While walking from the car to the ambulance I had seen that the car had plunged off the interstate's outer edge, fortunately facing forward, and down the sodded embankment. The Malibu bounced over a small, concreted drainage ditch and then front-first into a stand of pine saplings, plowing over successively larger trees until it hit one that stopped it. The loud bangs I heard were the air bags deploying.

For five seconds - surely the whole event lasted no longer - I expected that I would not celebrate Christmas this year or ever again. But in truth, I've had roller-coaster rides that were rougher.

When the car left the road, it missed by two feet hitting the end of a guard rail head on, which would have been disastrous.
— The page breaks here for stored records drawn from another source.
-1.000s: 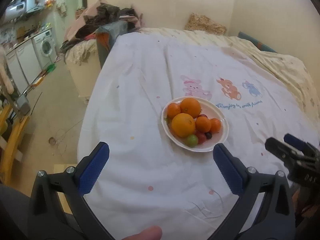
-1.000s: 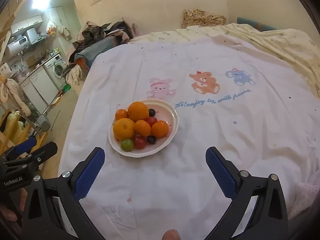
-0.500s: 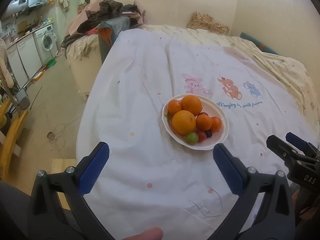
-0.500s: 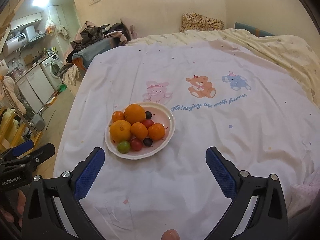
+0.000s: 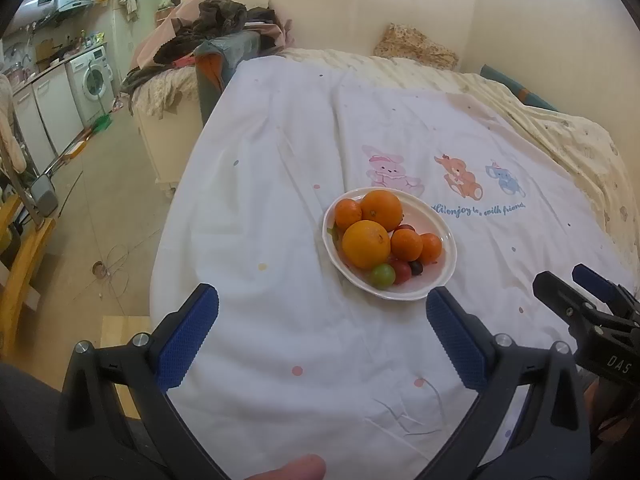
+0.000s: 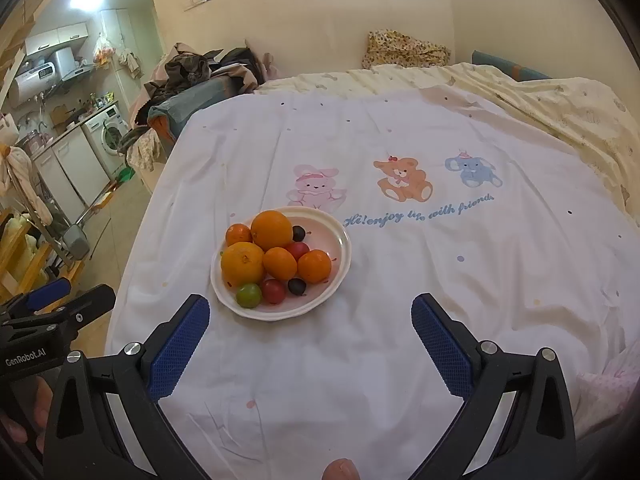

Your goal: Organize fruits

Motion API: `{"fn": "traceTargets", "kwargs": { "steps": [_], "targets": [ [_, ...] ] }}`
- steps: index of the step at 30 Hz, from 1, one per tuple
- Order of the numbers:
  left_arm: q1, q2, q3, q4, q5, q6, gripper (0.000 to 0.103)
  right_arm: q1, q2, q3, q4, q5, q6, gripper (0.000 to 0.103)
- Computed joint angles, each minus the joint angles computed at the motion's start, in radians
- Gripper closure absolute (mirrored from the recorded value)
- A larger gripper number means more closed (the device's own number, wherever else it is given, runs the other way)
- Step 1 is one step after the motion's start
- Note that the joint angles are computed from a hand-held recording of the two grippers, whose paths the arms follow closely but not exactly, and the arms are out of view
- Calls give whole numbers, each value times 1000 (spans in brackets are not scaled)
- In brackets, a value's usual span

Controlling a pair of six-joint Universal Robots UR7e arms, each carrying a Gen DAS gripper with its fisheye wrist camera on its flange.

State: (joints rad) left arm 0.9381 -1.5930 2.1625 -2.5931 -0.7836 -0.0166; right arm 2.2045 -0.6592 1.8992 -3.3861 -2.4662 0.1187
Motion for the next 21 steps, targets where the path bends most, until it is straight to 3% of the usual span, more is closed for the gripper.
{"fn": "traceTargets", "kwargs": {
  "steps": [21],
  "targets": [
    [-2,1,0,1,3,-3,1,2,-4,-1,10,0,9,0]
  ]
}}
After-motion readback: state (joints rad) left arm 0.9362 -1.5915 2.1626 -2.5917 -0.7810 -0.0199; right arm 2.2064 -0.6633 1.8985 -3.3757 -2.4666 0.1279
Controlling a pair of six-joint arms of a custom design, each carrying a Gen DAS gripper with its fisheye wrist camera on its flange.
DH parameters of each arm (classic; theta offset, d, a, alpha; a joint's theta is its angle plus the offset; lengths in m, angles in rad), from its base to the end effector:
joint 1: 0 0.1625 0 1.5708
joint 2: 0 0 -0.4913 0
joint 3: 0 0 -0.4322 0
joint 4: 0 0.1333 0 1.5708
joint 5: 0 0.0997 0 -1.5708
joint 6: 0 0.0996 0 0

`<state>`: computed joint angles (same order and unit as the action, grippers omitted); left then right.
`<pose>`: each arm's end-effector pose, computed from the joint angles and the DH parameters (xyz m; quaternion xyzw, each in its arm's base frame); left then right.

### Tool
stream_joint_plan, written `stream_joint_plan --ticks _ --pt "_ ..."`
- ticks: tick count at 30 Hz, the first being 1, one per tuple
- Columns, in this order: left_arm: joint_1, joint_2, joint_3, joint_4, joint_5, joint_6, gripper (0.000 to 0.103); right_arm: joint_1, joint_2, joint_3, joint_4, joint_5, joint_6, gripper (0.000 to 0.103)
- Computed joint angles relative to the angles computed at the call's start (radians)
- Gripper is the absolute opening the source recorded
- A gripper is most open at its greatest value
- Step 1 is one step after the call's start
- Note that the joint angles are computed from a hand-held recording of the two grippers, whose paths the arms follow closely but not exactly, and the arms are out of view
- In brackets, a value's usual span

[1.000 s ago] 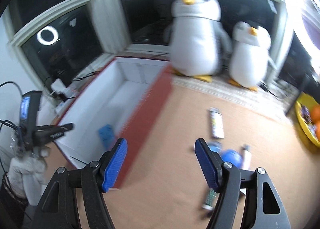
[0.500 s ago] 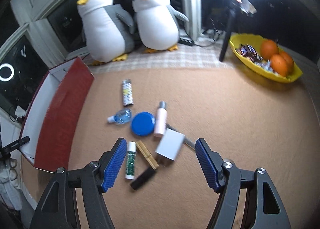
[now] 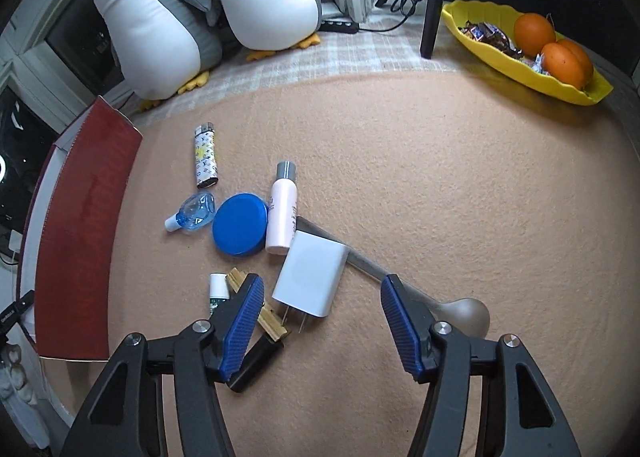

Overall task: Organize rigid objects
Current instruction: 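Move the right gripper back to the items and close on the white charger plug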

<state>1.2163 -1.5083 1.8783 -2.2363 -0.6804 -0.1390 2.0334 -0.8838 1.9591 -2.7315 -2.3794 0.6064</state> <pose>0.0077 -0.5864 0.4656 0.0330 0.8943 -0.2329 0.3806 0.3325 -0.5295 0.1021 -0.0827 -0.9150 0.2340 0.3182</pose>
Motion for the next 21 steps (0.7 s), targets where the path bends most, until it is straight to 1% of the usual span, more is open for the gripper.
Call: stream_joint_plan --ticks 6,11,13,15,17,18,20,21 --pt "0.000 -0.001 0.000 0.000 -0.001 0.000 0.012 -0.016 0.014 -0.030 0.052 0.019 0.010 0.057" --pt "0.000 -0.001 0.000 0.000 0.000 0.000 0.012 -0.024 0.038 -0.068 0.124 0.003 0.012 0.057" --pt "0.000 -0.001 0.001 -0.001 0.000 0.000 0.012 -0.027 0.045 -0.079 0.146 0.000 0.014 0.054" --pt "0.000 0.000 0.001 -0.001 0.000 0.000 0.012 -0.032 0.050 -0.086 0.172 0.000 0.017 0.048" --pt "0.000 0.000 0.001 -0.001 0.000 -0.001 0.012 -0.039 0.050 -0.087 0.170 0.016 0.011 0.046" --pt "0.000 0.000 0.001 -0.001 0.000 -0.001 0.012 -0.041 0.050 -0.088 0.169 0.020 0.008 0.043" --pt "0.000 0.000 0.001 -0.001 0.000 -0.001 0.012 -0.043 0.054 -0.093 0.181 0.018 0.006 0.039" --pt "0.000 0.000 0.001 -0.001 0.000 -0.001 0.012 -0.044 0.056 -0.096 0.183 0.017 0.003 0.038"
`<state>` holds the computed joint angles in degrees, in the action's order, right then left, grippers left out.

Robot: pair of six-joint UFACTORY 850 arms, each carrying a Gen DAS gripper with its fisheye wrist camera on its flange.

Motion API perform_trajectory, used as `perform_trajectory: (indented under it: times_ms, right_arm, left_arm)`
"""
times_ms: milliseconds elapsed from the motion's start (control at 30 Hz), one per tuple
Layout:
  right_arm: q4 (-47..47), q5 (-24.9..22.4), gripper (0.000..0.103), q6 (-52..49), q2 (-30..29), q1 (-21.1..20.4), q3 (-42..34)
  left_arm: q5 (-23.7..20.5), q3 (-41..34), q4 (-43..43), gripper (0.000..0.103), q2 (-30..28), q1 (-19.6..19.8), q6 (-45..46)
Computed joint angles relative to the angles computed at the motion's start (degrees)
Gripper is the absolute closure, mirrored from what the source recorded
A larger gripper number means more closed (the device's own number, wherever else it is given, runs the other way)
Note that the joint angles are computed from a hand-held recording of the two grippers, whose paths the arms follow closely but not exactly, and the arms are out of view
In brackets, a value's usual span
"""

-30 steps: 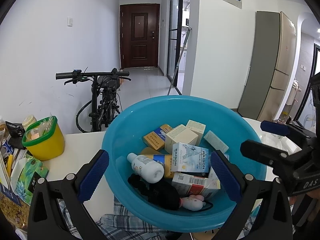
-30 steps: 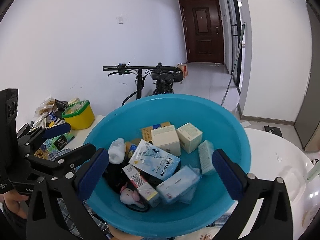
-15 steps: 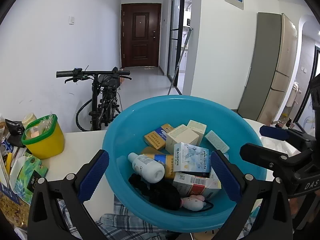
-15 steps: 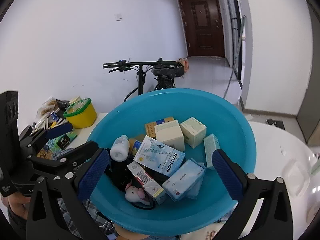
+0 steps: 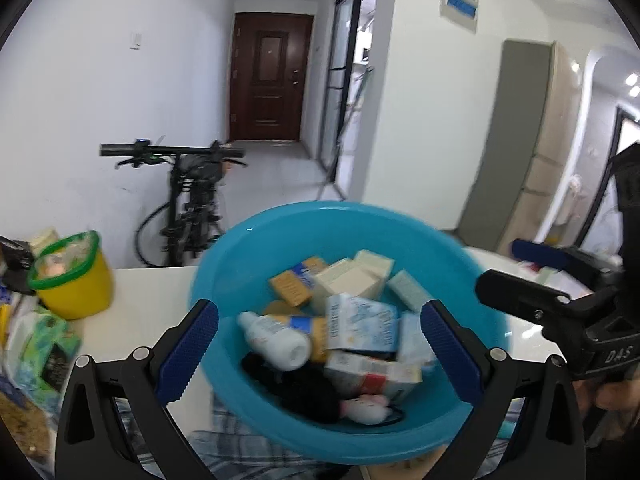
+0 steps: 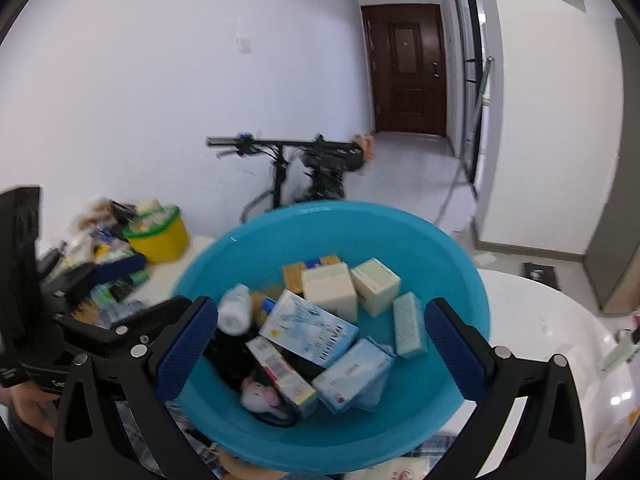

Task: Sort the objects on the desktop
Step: 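Withdraw both tools from the basin back toward the plaid shirt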

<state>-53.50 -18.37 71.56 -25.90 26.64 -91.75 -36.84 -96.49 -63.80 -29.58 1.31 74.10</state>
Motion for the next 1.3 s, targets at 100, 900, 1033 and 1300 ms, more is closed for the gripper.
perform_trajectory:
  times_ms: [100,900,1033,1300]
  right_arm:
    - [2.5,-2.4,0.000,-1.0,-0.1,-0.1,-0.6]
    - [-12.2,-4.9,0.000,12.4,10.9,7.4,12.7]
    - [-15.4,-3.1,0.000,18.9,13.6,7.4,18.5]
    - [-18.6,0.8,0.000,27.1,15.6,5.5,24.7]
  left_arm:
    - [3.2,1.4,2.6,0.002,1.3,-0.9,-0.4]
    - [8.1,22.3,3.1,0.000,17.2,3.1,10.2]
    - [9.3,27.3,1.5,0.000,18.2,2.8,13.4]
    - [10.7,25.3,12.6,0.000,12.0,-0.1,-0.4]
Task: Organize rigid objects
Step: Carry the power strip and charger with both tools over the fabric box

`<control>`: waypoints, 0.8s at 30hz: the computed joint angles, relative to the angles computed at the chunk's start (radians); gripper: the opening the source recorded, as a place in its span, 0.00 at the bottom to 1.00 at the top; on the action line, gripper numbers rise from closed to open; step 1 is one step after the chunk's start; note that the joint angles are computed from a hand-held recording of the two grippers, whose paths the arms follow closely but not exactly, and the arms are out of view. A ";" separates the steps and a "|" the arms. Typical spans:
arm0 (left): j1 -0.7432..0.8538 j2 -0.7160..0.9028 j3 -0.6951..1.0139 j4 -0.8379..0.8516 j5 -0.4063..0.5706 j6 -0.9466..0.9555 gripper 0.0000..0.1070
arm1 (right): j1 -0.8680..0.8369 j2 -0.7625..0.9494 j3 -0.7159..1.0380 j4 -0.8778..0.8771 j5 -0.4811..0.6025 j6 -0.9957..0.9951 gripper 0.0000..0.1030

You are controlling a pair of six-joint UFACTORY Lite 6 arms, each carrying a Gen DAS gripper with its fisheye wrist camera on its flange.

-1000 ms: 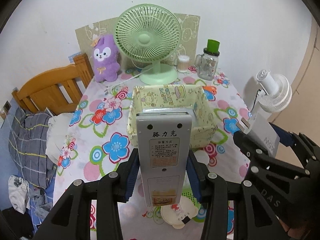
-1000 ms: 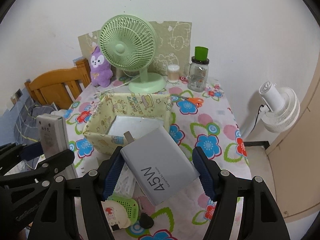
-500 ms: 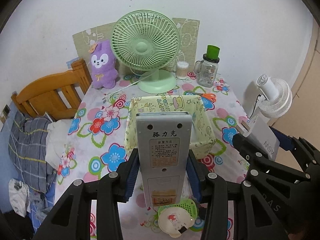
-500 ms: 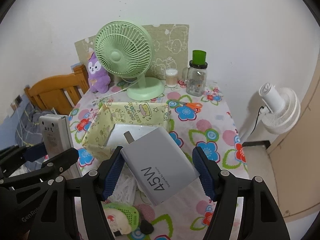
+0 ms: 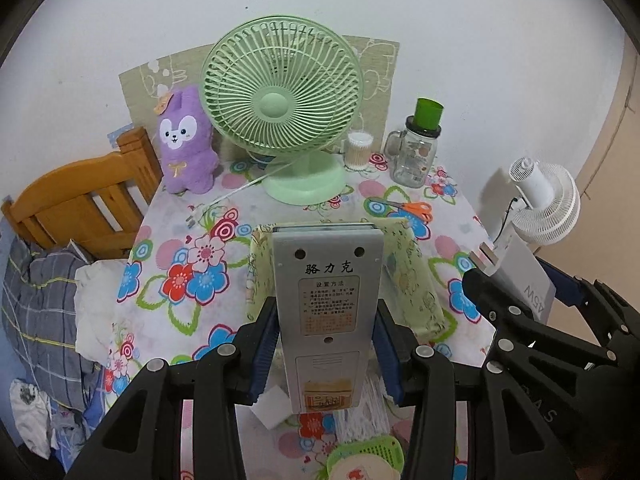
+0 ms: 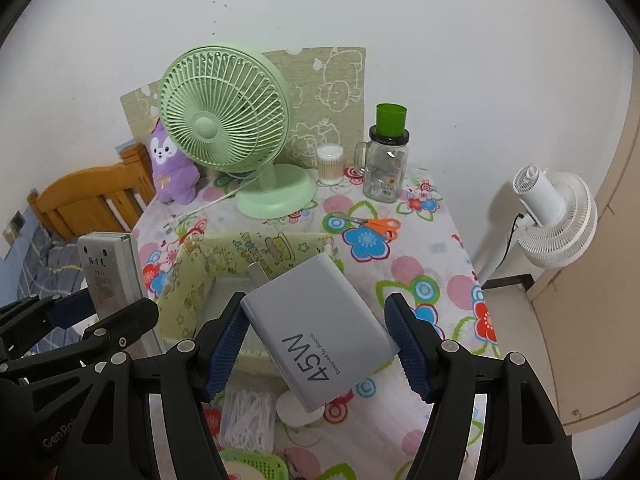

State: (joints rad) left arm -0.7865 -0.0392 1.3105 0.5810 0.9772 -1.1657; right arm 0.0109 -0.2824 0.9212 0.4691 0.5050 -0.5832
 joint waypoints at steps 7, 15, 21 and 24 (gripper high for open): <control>0.098 0.030 0.000 -0.042 -0.076 0.064 0.43 | 0.070 0.112 0.072 -0.098 -0.059 0.129 0.69; 0.191 0.072 0.014 -0.087 -0.148 0.154 0.43 | 0.096 0.218 0.142 -0.104 -0.078 0.172 0.69; 0.248 0.107 0.014 -0.122 -0.193 0.214 0.43 | 0.121 0.284 0.182 -0.139 -0.100 0.229 0.69; 0.273 0.134 0.008 -0.140 -0.219 0.247 0.43 | 0.122 0.329 0.212 -0.106 -0.098 0.214 0.69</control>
State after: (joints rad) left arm -0.5135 0.0952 1.3187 0.4409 0.7582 -0.9186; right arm 0.1328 0.0461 1.1331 0.3630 0.4072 -0.3688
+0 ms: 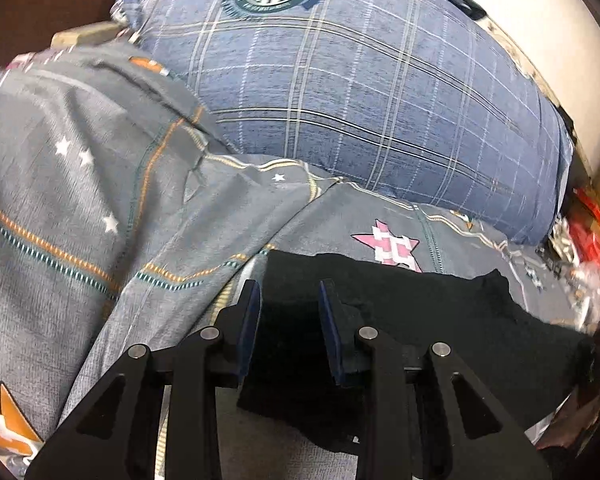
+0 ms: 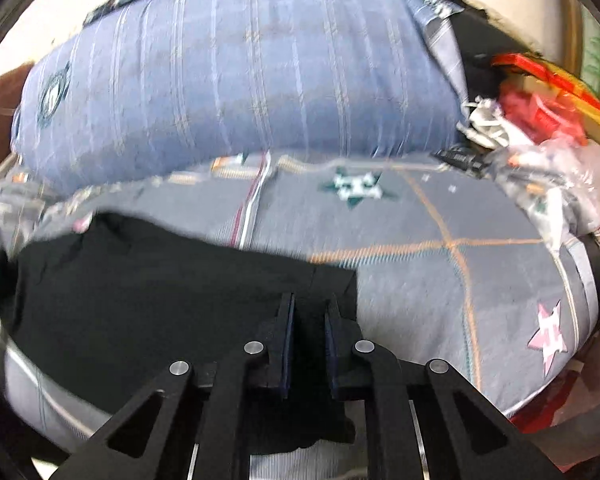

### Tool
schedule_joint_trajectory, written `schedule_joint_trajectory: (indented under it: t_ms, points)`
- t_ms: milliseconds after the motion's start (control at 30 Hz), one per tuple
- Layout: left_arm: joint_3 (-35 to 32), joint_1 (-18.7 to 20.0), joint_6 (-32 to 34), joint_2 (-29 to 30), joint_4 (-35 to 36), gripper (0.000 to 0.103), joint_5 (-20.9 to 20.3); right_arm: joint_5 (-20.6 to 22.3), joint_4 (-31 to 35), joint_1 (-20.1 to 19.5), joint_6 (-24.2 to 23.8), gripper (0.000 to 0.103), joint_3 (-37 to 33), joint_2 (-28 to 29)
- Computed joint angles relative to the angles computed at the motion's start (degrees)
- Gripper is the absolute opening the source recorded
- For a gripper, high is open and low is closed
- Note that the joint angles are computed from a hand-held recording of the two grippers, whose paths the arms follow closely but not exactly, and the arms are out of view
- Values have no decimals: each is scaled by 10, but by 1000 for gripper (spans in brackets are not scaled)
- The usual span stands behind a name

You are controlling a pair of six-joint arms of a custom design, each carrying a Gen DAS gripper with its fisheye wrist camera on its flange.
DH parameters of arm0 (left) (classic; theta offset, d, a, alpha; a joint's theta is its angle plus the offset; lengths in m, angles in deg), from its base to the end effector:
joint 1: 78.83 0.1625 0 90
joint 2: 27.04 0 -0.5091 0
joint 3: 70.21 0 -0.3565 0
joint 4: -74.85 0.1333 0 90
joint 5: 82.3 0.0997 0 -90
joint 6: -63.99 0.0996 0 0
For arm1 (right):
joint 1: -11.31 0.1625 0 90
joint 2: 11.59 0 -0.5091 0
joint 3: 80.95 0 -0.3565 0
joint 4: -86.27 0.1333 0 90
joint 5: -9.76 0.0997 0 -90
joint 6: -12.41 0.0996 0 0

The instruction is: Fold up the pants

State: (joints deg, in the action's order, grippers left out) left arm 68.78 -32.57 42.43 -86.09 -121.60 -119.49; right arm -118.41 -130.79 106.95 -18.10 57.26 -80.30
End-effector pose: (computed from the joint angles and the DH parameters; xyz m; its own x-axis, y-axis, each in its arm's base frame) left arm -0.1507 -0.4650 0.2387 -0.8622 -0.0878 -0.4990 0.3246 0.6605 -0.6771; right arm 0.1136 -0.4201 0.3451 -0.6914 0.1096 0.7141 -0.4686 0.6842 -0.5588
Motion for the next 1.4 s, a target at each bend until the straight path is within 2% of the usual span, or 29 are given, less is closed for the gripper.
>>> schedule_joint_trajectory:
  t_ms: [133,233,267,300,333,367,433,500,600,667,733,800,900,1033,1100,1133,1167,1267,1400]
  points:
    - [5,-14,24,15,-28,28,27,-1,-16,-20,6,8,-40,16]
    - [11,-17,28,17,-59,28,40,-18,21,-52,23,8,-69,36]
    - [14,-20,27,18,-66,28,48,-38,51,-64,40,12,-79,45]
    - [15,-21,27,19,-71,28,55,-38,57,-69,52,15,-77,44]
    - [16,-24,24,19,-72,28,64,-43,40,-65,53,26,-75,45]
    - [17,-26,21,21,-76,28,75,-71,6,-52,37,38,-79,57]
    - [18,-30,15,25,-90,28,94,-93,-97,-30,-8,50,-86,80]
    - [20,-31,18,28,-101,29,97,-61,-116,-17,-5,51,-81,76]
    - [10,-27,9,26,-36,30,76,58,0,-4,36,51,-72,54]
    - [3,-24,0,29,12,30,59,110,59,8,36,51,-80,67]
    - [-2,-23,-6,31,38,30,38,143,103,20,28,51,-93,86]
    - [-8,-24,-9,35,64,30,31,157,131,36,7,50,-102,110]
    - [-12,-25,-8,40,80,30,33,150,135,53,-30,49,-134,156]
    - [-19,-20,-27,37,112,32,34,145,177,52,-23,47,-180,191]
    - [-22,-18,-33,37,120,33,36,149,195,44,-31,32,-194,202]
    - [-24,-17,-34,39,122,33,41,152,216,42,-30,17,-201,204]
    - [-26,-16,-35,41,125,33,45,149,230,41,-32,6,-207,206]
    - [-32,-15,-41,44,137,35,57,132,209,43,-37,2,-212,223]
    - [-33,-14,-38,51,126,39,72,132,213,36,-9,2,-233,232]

Another two or three feet to the left and it would have bounced off the rail back onto the road. Maybe it would have gone across to the median, which was broad and level, but more likely the car would have stopped in the middle of the lane, almost invisible in the pouring rain to oncoming traffic. That would likewise have been disastrous.

Samuel Johnson, one of the leading literary figures of 18th-century England, wrote, "When a man knows he is to be hanged in a fortnight, it concentrates his mind wonderfully."

So does spinning out at high speed in the rain on the interstate. It gives your mind a certain focus.

Today, someone asked me what I want for Christmas. "I've already got it," I answered.

"The Lord kills and brings to life; he brings down to Sheol and raises up." - The Song of Hannah, 1 Samuel 2.

Clarity.

It is not really that for five seconds I was dead, and now am alive again. That is God's gift truly, but my life has always been God's gift, even before I acknowledged it.

The clarity is this: I know that for the rest of my life, I am really just a dead man walking. That evokes a certain freedom and a longer view of life. So Saturday night, just before I went to bed, I went alone in the dark to my living room, sat down and thanked God for the clarity.